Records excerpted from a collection
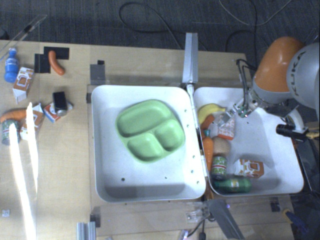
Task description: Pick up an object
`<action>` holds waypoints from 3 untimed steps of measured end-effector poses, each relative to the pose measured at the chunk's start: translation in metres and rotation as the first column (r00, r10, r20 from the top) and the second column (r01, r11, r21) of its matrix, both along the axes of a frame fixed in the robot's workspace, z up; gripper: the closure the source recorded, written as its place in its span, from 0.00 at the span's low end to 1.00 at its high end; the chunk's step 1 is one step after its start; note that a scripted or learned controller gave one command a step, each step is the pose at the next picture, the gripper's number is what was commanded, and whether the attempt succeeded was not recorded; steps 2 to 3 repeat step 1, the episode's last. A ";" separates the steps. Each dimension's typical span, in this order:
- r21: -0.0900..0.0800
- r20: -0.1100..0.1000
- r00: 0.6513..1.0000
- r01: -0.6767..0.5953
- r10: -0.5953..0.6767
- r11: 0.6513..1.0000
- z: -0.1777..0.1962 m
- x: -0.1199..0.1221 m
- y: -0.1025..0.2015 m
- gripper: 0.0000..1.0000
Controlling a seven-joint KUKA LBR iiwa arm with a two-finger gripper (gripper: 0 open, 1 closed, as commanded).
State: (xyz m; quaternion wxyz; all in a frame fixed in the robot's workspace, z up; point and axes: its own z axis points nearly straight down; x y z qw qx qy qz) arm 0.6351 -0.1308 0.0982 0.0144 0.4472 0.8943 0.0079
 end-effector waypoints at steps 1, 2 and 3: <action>-0.001 -0.021 0.996 0.081 -0.081 0.997 -0.011 -0.013 0.014 0.00; -0.001 -0.021 0.996 0.081 -0.081 0.997 -0.011 -0.013 0.014 0.00; -0.001 -0.021 0.996 0.081 -0.081 0.997 -0.011 -0.013 0.014 0.00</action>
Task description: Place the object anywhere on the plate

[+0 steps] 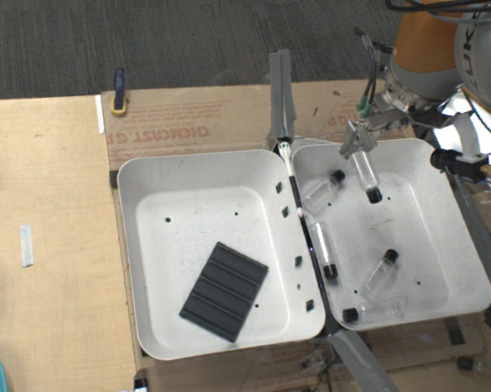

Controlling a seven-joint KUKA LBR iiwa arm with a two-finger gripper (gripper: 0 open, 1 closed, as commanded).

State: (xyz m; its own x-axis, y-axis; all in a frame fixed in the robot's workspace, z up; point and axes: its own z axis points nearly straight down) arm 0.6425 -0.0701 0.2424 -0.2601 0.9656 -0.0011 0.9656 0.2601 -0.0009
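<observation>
A black ribbed rectangular plate [225, 291] lies at a slant on the floor of the left bin [147, 241]. My gripper [358, 144] hangs over the back of the right bin [452, 242]. It is shut on the upper end of a clear vial [366, 173], whose black cap [374, 195] points down and toward the front. The gripper is well to the right of the plate, across the wall between the bins.
Several more clear vials with black caps lie in the right bin: one near the back left [320, 195], one along the left wall [324, 248], one toward the front [377, 275] and one at the front edge [365, 312]. A metal divider [282, 103] stands behind the bins.
</observation>
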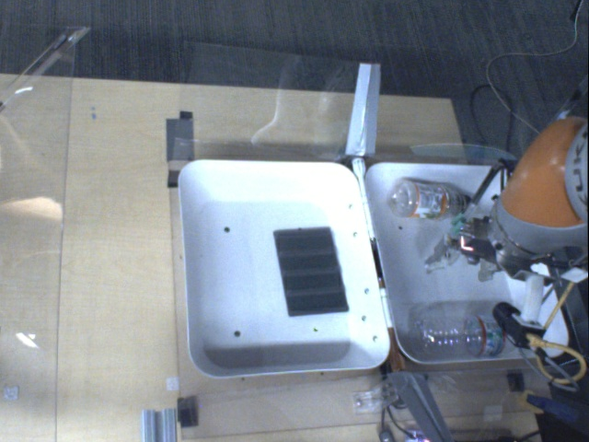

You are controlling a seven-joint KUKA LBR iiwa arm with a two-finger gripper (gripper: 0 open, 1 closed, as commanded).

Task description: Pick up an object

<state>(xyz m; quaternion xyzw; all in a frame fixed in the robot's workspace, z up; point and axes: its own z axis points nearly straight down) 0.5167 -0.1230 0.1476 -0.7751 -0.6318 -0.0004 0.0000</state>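
Observation:
A flat black ridged pad (311, 270) lies in the middle of the left bin (212, 210). In the right bin (403, 288) are two clear plastic bottles on their sides. One bottle with an orange label (425, 199) rests near the far wall. The other bottle with a dark cap (456, 334) rests near the front wall. My gripper (451, 250) hangs over the middle of the right bin, between the two bottles, and I see nothing held in it. The arm's orange band (545, 180) rises to its right.
A clear plastic divider post (363, 109) stands at the back between the bins. Cables (543, 339) trail at the right bin's front right corner. Wooden bench top (92, 247) stretches to the left.

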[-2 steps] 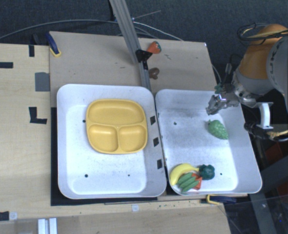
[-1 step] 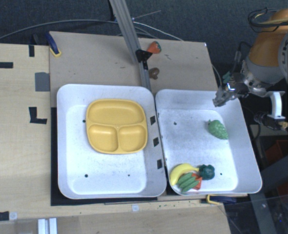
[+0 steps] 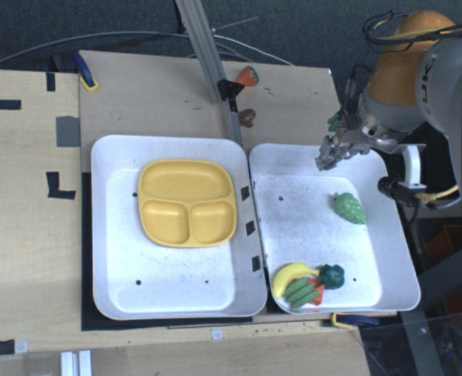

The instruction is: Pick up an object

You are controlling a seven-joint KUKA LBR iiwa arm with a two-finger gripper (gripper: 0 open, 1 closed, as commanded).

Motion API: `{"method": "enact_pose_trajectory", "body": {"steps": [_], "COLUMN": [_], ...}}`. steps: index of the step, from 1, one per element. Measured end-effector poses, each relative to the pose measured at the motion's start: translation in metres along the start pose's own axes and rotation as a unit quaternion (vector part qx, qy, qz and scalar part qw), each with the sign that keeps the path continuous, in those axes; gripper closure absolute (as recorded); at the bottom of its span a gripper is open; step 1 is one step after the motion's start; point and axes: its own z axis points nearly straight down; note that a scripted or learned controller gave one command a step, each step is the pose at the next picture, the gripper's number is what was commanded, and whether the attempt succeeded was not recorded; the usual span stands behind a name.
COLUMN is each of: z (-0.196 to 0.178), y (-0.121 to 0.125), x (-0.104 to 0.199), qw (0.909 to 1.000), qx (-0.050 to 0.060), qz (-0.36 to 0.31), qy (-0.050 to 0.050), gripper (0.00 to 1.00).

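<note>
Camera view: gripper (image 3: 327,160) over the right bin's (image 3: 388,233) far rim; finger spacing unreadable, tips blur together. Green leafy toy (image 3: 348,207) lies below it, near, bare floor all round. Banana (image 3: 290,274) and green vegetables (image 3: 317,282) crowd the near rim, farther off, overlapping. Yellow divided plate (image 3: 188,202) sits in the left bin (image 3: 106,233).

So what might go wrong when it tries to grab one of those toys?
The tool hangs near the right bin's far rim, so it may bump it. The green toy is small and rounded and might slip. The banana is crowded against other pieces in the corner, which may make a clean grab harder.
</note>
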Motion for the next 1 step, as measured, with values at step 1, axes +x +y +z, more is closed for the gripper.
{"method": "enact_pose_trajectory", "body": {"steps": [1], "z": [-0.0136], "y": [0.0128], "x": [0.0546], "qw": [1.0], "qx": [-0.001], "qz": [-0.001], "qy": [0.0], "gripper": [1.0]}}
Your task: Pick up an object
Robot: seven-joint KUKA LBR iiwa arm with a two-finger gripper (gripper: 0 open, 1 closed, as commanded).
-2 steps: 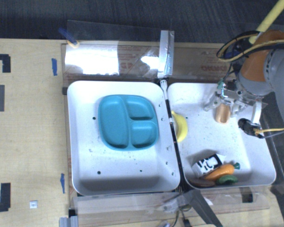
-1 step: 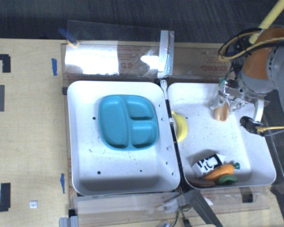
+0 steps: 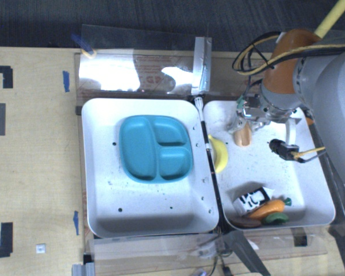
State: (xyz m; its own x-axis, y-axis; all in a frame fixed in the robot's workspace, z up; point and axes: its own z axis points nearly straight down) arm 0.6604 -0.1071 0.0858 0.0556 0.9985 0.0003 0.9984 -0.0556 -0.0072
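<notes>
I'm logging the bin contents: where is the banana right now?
The banana lies in the right bin, against its left wall beside the divider, just below-left of the gripper.

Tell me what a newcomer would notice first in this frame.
Probably the blue divided plate, lying alone in the left bin. Next, the grey arm with its orange band reaching over the right bin, its gripper above a tan object near the bin's far end. A banana lies by the divider, and an orange carrot toy near the front edge.
</notes>
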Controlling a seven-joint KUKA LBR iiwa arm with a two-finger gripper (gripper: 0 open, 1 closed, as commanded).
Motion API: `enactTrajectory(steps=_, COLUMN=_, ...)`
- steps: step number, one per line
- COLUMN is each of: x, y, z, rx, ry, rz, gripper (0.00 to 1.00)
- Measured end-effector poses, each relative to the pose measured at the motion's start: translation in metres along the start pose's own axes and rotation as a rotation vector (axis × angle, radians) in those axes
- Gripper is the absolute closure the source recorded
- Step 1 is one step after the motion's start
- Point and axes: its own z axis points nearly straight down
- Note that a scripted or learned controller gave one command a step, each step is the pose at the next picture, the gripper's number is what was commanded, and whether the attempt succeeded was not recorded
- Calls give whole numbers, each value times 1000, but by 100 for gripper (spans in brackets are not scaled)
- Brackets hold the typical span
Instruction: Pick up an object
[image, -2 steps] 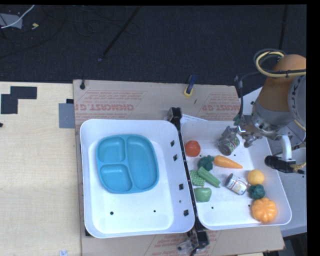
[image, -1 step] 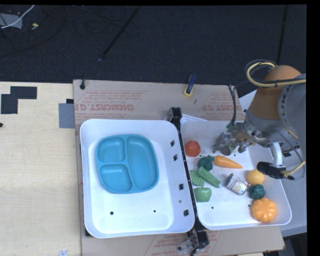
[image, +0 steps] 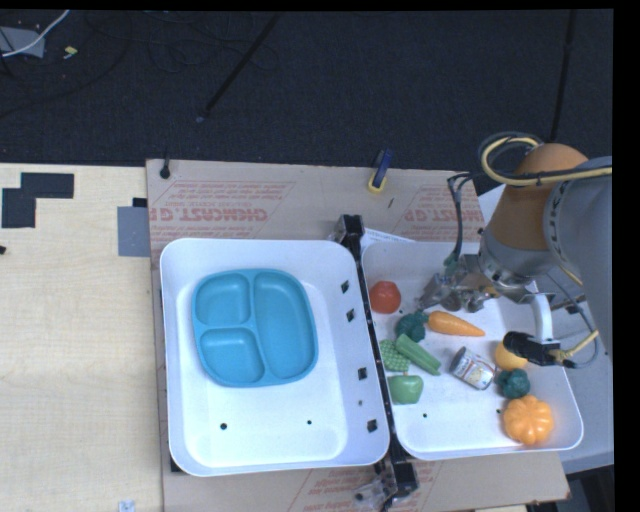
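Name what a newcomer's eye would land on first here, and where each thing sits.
The blue tray stands out first, lying alone in the left bin. Next comes the heap of toy food in the right bin: tomato, carrot, pumpkin. The arm reaches in from the right above them.

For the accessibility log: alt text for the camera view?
A grey arm's gripper hangs over the right bin above a carrot, tomato, pumpkin and other toy foods. The left bin holds a blue divided tray.

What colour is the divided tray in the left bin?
Light blue; the tray shows in the camera view.
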Motion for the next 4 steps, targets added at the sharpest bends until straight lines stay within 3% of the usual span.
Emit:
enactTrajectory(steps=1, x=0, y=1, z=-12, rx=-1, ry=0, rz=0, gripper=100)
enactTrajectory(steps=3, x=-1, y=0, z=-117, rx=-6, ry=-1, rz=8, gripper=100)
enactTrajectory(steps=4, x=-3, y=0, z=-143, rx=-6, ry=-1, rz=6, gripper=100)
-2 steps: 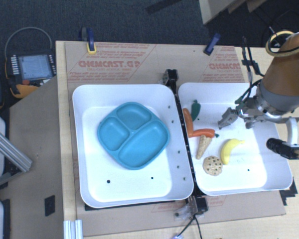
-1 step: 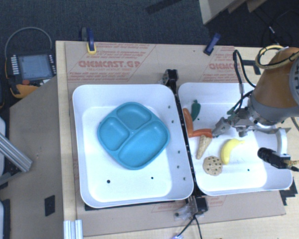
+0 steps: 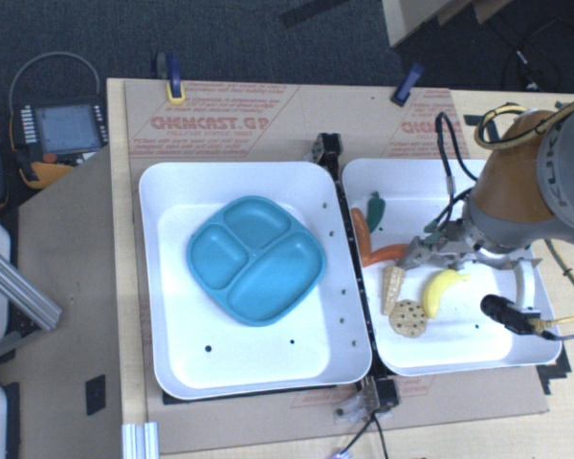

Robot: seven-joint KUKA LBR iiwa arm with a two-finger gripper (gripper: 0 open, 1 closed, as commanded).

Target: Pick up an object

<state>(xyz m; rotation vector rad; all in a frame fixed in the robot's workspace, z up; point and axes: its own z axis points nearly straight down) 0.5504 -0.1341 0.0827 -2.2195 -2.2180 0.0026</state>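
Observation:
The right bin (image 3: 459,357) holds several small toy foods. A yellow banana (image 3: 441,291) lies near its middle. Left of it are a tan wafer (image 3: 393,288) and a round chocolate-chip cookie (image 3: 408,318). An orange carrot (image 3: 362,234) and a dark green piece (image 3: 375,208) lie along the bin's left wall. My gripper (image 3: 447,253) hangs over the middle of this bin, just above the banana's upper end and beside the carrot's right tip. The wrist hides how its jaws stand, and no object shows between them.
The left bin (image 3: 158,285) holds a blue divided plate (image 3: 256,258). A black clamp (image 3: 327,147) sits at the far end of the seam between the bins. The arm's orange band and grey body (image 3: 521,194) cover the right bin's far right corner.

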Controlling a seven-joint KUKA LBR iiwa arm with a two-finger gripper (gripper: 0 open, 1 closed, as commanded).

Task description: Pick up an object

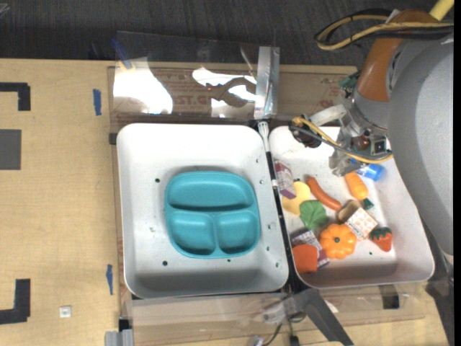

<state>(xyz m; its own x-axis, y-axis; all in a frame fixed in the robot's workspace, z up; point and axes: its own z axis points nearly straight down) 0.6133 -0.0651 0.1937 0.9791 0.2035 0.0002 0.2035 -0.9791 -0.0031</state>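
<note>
The right bin (410, 265) holds a heap of toy food: an orange pumpkin (338, 241), a red-orange sausage (323, 194), a carrot (356, 186), a green leafy piece (312, 213), a yellow piece (293, 197), a strawberry (382, 238), a white patterned box (361, 223) and a red piece (305, 259). My gripper (346, 166) hangs low over the bin's back right part, just above the carrot and beside a blue item (369, 171). The wrist body hides its fingertips.
The left bin (137, 193) holds a teal divided tray (212, 212). A clear plastic sheet (216, 85) stands behind the bins. Yellow cable (353, 24) loops above the arm, whose grey bulk (425, 121) covers the right bin's far right side.
</note>
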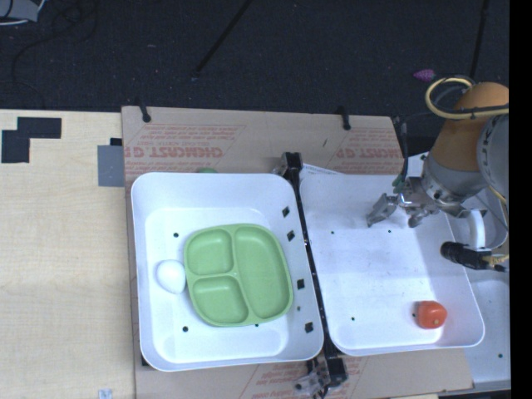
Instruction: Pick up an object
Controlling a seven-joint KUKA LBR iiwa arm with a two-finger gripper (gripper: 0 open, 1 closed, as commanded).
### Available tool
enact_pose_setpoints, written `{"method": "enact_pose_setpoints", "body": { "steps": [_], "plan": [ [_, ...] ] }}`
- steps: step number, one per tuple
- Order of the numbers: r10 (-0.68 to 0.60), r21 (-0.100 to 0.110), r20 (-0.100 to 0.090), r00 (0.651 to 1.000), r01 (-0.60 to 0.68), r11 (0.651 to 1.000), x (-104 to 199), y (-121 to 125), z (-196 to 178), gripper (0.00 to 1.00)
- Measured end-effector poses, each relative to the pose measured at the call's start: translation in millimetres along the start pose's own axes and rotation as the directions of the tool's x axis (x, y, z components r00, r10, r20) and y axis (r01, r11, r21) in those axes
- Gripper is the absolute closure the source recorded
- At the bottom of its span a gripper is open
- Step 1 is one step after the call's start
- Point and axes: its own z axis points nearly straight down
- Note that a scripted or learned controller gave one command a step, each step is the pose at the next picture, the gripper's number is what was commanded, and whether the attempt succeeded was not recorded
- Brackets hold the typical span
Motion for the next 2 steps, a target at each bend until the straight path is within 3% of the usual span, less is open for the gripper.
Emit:
{"method": "enact_pose_setpoints", "body": {
  "steps": [1,2],
  "plan": [
    [-0.001,-0.003,0.001,1.0,0.001,1.0,1.6,0.2,26.4,0.0],
    [-0.002,-0.004,0.001,1.0,0.002,1.0,1.6,0.7,14.7,1.0]
  ]
}}
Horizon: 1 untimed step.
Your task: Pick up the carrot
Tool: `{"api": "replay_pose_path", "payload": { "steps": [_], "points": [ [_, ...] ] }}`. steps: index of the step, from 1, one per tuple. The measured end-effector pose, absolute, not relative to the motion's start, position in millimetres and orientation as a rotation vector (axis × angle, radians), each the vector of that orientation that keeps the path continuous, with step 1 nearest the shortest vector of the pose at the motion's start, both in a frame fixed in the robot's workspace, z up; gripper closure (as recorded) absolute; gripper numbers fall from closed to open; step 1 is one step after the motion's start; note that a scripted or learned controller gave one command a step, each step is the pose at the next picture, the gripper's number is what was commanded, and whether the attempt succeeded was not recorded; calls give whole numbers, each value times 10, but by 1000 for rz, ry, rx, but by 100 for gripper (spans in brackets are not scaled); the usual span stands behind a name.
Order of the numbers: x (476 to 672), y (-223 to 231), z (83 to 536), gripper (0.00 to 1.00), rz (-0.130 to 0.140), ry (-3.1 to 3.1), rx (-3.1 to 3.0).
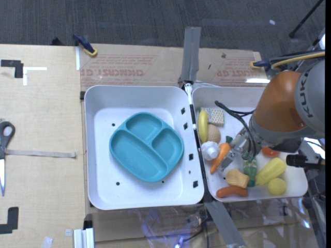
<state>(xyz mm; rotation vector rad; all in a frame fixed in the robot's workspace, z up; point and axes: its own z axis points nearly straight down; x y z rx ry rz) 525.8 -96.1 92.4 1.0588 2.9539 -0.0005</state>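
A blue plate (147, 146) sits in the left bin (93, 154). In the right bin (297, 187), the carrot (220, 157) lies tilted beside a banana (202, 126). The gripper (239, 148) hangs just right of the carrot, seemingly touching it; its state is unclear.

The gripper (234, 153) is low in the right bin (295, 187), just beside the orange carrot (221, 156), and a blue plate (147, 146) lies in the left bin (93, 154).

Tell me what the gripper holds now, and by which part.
It cannot be told: the gripper is beside the carrot's upper end, but no hold shows.
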Motion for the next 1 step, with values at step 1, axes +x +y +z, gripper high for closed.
{"api": "replay_pose_path", "payload": {
  "steps": [1],
  "points": [
    [5780,-955,924,0,-2,2799,1423]
  ]
}}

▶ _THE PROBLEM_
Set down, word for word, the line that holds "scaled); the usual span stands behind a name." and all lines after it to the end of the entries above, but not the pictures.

▶ _SOLVED EXERCISE_
Tool: `{"api": "replay_pose_path", "payload": { "steps": [_], "points": [ [_, ...] ] }}`. steps: index of the step, from 1, one per tuple. The measured end-effector pose, absolute, not relative to the motion's start, position in millimetres and orientation as a rotation vector (axis × angle, radians), each the vector of that orientation that keeps the path continuous, with step 1 nearest the shortest vector of the pose at the motion's start, both in a frame fixed in the robot's workspace, z up; gripper closure (as recorded) absolute; gripper numbers fall from closed to open; step 1 is one step after the motion's start; note that a scripted or learned controller gave one command a step, each step is the pose at the next picture, the gripper's number is what was commanded, and whether the attempt succeeded was not recorded; calls give whole numbers, each value times 10, but by 1000 for rz, ry, rx, but by 100 for gripper (spans in brackets are not scaled); the usual span stands behind a name.
Order of the numbers: x (476 to 672), y (-223 to 231), z (83 to 536), gripper (0.00 to 1.00), rz (-0.130 to 0.140), ry (-3.1 to 3.1), rx (-3.1 to 3.0).
<state>(xyz mm; rotation vector rad; all in a frame fixed in the robot's workspace, z up; point and axes: its own z axis points nearly straight down; x y z rx ry rz) 525.8 -96.1 92.4 1.0588 2.9539 -0.0005</state>
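A blue plate (147, 146) sits in the left bin (93, 154). In the right bin (297, 187), the carrot (220, 157) lies tilted beside a banana (202, 126). The gripper (239, 148) hangs just right of the carrot, seemingly touching it; its state is unclear.

The gripper (234, 153) is low in the right bin (295, 187), just beside the orange carrot (221, 156), and a blue plate (147, 146) lies in the left bin (93, 154).

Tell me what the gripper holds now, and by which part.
It cannot be told: the gripper is beside the carrot's upper end, but no hold shows.
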Motion for the next 1 step, with values at step 1, axes +x +y +z, gripper high for closed.
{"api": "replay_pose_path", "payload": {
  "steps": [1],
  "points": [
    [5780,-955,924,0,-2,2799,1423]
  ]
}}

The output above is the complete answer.